Extract each line of the data below exactly as written.

**GIVEN DATA**.
_ _ _ _

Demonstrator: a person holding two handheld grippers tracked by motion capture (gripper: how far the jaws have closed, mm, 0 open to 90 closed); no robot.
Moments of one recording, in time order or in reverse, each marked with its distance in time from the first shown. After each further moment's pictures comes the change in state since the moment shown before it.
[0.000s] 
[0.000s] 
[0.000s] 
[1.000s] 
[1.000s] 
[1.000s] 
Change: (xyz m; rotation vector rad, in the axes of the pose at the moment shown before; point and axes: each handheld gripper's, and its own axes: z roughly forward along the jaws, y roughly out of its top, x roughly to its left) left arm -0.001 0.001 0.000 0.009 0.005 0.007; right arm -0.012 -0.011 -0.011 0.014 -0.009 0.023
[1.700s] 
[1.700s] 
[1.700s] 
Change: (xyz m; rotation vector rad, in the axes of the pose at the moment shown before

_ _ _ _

**EXPECTED ANSWER**.
Demonstrator: a person holding two handheld grippers tracked by motion capture (gripper: how far the jaws have closed, mm, 0 open to 90 closed); no robot.
Moments of one recording, in time order or in reverse, each marked with its distance in time from the first shown. After each further moment's pictures comes the change in state since the moment shown before it.
[0.000s] 
[0.000s] 
[0.000s] 
[1.000s] 
[1.000s] 
[1.000s] 
Change: (xyz m; rotation vector rad, in the axes of the pose at the moment shown before; point and axes: each handheld gripper's, and its own axes: z roughly forward along the jaws, y roughly out of its top, x roughly to its left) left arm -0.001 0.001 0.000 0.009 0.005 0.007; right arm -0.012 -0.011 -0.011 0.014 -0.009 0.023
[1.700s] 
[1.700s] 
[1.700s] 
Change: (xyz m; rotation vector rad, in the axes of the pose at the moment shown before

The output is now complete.